Furthermore, in the method for processing the duplicated data, the allocation group can be set according to the disk sector, and the plurality of successive meta tanks can be accessed one time. Therefore, for services, such as full backup for a large number of files or tanks, because of highly successive requested tanks, the way of loading the plurality of successive meta tanks one time can increase a hit rate of search, and the required times of disk IO is further reduced. Furthermore, since the data length of the meta tank is small, in the method for processing the duplicated data, the server may also provide the stored fingerprint value for comparison for the client, and each client performs the steps of comparison and data de-duplication.

Claims

1. A method for processing duplicated data, comprising:

partitioning a stored file into a plurality of raw tanks and a plurality of meta tanks, wherein the raw tanks correspond to the meta tanks in a one to one manner, and each meta trank has a stored fingerprint value of the corresponding raw tank;

receiving a duplicated data determination request, wherein the duplicated data determination request comprises a requested fingerprint value;

reading at least one of the meta tanks, and comparing the requested fingerprint value with the stored fingerprint value of the read meta tank; and

modifying a referred counter value of the read meta tank, and storing the modified meta tank back, when the requested fingerprint value is the same as the stored fingerprint value of the read meta tank.

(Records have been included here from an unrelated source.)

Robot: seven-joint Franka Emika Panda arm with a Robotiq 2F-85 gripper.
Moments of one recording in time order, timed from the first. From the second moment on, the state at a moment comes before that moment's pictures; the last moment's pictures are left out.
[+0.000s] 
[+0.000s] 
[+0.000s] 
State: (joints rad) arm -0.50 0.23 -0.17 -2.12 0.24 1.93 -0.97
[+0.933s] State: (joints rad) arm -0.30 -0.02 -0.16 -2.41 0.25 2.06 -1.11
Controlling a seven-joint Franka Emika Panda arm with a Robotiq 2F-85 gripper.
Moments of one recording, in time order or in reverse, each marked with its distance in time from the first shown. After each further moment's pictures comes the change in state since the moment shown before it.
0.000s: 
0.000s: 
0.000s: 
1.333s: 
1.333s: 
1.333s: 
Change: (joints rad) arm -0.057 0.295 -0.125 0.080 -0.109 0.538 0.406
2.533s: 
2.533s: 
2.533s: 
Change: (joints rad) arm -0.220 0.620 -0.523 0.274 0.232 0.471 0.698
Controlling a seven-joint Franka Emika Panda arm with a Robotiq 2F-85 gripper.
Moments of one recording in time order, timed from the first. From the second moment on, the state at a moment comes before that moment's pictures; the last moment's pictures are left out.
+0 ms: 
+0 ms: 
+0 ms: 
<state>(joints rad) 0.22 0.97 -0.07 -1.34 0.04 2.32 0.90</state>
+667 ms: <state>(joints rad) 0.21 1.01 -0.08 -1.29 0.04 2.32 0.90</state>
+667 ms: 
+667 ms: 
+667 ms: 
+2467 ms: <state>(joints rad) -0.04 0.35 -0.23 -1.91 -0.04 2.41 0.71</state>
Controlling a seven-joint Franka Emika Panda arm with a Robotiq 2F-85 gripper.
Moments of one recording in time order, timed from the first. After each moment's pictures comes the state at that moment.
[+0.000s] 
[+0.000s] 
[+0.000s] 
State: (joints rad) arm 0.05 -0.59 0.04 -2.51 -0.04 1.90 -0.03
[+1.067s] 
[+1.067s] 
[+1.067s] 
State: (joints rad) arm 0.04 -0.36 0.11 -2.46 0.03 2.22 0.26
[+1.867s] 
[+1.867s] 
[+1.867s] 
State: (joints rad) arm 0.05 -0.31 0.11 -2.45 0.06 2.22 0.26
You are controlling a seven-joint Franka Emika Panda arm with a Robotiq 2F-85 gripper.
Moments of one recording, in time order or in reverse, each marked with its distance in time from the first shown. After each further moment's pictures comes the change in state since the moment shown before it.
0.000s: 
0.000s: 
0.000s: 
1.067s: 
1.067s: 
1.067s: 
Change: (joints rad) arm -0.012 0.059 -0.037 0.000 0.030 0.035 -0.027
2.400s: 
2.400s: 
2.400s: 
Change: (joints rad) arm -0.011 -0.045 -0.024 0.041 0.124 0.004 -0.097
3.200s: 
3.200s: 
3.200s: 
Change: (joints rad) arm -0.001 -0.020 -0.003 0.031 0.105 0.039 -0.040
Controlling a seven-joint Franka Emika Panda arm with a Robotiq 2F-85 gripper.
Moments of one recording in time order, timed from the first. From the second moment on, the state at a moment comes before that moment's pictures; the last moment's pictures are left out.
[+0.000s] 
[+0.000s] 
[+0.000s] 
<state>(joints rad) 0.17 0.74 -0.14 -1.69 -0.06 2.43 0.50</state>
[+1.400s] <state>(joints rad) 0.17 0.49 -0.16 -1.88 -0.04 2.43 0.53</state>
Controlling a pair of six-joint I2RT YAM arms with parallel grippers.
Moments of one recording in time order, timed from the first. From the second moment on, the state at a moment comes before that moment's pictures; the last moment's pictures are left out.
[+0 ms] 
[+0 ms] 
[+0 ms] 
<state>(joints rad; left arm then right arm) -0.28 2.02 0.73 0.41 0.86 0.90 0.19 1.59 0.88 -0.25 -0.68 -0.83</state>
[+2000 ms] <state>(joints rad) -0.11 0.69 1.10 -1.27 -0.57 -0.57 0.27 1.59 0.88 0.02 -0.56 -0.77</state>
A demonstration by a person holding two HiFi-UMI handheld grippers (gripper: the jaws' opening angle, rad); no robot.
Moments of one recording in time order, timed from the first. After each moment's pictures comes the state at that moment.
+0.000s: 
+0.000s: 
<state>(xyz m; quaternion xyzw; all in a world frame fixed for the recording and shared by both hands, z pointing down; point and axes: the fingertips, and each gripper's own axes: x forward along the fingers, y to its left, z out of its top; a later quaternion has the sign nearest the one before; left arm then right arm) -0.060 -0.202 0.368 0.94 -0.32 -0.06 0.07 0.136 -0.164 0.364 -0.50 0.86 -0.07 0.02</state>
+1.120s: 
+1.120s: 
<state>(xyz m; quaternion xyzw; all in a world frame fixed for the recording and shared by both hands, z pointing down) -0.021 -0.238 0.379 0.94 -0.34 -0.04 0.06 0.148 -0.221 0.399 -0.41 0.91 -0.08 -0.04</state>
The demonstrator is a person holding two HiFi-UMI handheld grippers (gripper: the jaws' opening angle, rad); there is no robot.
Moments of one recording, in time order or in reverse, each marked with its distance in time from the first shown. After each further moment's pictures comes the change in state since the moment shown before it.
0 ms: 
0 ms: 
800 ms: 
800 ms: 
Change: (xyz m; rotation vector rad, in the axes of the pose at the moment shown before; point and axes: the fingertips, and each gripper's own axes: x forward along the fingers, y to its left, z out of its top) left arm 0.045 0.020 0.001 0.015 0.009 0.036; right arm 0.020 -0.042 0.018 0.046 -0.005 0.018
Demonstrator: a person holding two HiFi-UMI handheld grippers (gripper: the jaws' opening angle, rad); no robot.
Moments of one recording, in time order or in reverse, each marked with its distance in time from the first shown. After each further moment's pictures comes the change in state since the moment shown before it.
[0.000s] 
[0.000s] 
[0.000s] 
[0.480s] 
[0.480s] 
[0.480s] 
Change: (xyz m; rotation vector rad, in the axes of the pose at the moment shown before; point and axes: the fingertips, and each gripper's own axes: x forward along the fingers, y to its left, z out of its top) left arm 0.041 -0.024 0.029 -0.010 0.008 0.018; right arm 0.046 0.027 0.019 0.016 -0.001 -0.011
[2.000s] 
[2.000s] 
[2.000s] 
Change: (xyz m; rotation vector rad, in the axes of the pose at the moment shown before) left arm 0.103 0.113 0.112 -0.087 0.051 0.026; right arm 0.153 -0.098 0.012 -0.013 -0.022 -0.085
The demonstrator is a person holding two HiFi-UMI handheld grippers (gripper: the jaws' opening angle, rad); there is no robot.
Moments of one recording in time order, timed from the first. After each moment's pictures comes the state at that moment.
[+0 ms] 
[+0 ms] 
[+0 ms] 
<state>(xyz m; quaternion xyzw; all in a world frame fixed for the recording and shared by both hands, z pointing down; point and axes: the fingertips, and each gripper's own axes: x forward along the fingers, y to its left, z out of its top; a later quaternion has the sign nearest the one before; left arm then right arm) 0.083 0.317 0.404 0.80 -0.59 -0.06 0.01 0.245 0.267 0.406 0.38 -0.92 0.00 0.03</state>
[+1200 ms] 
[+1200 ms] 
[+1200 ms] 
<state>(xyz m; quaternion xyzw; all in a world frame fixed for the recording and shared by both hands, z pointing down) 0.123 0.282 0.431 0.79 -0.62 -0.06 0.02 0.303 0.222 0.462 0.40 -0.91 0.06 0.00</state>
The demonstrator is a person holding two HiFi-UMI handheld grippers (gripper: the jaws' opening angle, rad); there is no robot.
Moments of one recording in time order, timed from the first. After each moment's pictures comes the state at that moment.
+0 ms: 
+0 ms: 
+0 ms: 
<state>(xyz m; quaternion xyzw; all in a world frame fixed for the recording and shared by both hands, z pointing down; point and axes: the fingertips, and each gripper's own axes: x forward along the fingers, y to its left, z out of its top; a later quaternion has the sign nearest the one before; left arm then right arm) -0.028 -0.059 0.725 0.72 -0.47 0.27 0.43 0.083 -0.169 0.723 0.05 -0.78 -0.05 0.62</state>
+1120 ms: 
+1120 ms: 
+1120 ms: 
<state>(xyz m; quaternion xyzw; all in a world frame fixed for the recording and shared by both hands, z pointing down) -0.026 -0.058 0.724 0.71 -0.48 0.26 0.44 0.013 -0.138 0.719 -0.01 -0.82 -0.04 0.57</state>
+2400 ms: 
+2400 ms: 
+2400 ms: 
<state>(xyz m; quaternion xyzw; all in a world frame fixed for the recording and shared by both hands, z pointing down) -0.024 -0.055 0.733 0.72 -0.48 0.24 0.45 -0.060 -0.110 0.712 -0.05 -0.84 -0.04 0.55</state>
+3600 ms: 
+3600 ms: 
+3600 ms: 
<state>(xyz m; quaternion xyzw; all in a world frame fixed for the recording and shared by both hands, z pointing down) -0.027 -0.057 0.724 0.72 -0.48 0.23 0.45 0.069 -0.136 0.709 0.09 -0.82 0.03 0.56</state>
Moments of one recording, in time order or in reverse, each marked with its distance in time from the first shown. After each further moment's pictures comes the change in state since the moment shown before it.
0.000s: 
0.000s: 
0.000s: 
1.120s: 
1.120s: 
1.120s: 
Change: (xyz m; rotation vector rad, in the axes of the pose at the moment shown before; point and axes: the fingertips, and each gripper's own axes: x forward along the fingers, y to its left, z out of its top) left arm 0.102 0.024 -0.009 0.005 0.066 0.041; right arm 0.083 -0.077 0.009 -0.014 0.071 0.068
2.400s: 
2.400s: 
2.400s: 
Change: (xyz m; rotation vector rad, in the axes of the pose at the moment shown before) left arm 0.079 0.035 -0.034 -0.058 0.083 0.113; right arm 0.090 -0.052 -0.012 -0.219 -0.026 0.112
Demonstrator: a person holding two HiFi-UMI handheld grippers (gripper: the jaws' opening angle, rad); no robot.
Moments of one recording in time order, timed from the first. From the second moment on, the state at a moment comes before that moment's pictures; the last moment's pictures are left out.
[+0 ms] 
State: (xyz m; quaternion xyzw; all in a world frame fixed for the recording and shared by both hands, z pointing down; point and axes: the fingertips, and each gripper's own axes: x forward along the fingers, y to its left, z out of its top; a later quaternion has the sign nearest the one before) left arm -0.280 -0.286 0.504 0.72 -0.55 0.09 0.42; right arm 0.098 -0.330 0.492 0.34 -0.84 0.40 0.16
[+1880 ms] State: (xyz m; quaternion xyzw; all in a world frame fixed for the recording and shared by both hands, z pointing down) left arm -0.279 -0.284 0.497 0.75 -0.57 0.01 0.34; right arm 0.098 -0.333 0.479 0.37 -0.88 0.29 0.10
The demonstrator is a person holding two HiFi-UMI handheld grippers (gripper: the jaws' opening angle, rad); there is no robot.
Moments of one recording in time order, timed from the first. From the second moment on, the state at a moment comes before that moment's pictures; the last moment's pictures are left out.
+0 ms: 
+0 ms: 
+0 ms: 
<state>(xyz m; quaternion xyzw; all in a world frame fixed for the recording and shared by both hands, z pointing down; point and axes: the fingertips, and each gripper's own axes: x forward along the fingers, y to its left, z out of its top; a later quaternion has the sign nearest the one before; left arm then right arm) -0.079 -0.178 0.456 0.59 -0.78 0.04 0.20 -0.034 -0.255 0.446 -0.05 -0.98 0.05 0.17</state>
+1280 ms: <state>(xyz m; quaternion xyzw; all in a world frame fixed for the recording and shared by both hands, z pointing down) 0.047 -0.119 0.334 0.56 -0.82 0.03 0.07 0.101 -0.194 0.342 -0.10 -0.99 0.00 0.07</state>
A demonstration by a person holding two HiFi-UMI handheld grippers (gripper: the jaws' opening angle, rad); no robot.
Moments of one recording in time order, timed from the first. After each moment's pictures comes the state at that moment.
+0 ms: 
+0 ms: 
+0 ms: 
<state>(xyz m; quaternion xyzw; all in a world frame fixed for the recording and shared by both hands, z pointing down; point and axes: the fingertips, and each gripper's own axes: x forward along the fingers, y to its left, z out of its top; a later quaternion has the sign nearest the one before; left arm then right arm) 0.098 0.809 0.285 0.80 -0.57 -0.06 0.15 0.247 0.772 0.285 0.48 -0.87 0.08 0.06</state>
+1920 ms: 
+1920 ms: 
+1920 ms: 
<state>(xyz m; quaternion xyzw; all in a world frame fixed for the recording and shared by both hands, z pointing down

2. The method for processing the duplicated data according to claim 1, wherein each raw tank comprises a plurality of raw chunks, each meta tank comprises a plurality of meta chunks, and the raw chunks correspond to the meta chunks in the one to one manner.

3. The method for processing the duplicated data according to claim 1, wherein the stored file is stored in a disk of a server, and the modified meta tank is stored back in the disk.

4. The method for processing the duplicated data according to claim 3, wherein the step of reading the at least one meta tank and comparing the requested fingerprint value with the stored fingerprint value of the read meta tank comprises:

determining whether the meta tank corresponding to the requested fingerprint value exists in a memory; and

when the meta tank corresponding to the requested fingerprint value exists in the memory, reading the meta tank corresponding to the requested fingerprint value in the memory, and comparing the requested fingerprint value with the stored fingerprint value of the read meta tank.

5. The method for processing the duplicated data according to claim 4, wherein the step of reading the at least one meta tank and comparing the requested fingerprint value with the stored fingerprint value of the read meta tank comprises:

when the meta tank corresponding to the requested fingerprint value does not exist in the memory, reading the meta tank corresponding to the requested fingerprint value from the disk into the memory, and comparing the requested fingerprint value with the stored fingerprint value of the read meta tank.

6. The method for processing the duplicated data according to claim 1, wherein some meta tanks is regarded as an allocation group, and the step of reading the at least one meta tank and comparing the requested fingerprint value with the stored fingerprint value of the read meta tank comprises:

reading at least one of the allocation group; and

comparing the requested fingerprint value with the stored fingerprint values of the meta tanks in the read allocation group.

7. The method for processing the duplicated data according to claim 6, wherein a data size of the allocation group is a positive integer multiple of 16 KB.

8. The method for processing the duplicated data according to claim 6, wherein the step of modifying the referred counter value of the read meta tank and storing the modified meta tank back comprises:

modifying the referred counter value of the read meta tank and storing the allocation group corresponding to the modified meta tank back.